→ EXERCISE PROMPT:
Give back all the records below, unaltered.

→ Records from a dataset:
#####

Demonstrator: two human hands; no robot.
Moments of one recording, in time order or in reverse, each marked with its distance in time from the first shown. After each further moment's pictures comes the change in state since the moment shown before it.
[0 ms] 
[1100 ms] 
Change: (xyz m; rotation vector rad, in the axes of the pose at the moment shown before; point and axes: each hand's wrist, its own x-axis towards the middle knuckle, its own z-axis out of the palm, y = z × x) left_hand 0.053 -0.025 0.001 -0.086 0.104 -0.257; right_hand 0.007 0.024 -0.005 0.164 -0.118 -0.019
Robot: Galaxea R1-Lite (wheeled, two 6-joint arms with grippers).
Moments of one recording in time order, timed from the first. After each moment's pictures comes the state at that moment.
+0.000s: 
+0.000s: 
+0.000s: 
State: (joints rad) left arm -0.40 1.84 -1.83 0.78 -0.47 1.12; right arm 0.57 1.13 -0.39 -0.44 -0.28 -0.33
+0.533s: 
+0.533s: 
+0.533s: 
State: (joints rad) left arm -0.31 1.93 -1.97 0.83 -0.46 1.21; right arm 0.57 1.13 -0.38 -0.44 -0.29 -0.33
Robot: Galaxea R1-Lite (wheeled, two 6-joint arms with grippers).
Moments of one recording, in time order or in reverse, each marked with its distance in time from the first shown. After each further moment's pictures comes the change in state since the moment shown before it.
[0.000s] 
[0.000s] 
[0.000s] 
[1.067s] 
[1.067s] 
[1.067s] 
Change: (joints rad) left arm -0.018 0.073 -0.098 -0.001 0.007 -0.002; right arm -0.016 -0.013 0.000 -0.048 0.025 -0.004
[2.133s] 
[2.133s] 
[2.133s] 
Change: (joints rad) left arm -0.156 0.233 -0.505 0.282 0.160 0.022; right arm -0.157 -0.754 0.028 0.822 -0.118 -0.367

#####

→ RESULT OF THIS TASK:
Demonstrator: two human hands; no robot.
Moments of one recording, in time order or in reverse, each marked with its distance in time from the first shown. After each further moment's pictures comes the change in state since the moment shown before it.
[0 ms] 
[1100 ms] 
Change: (xyz m; rotation vector rad, in the axes of the pose at the moment shown before; point and axes: each hand's wrist, its own x-axis towards the middle knuckle, its own z-axis out of the palm, y = z × x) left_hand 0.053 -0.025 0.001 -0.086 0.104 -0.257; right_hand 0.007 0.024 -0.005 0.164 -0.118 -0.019
Robot: Galaxea R1-Lite (wheeled, two 6-joint arms with grippers).
Moments of one recording in time order, timed from the first. After each moment's pictures comes the state at that moment.
+0.000s: 
+0.000s: 
+0.000s: 
State: (joints rad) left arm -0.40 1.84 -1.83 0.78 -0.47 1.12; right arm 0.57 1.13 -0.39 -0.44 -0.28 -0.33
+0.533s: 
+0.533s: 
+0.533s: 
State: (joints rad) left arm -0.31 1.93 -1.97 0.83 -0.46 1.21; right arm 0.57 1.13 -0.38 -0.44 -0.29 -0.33
Robot: Galaxea R1-Lite (wheeled, two 6-joint arms with grippers).
Moments of one recording, in time order or in reverse, each marked with its distance in time from the first shown. After each further moment's pictures comes the change in state since the moment shown before it.
[0.000s] 
[0.000s] 
[0.000s] 
[1.067s] 
[1.067s] 
[1.067s] 
Change: (joints rad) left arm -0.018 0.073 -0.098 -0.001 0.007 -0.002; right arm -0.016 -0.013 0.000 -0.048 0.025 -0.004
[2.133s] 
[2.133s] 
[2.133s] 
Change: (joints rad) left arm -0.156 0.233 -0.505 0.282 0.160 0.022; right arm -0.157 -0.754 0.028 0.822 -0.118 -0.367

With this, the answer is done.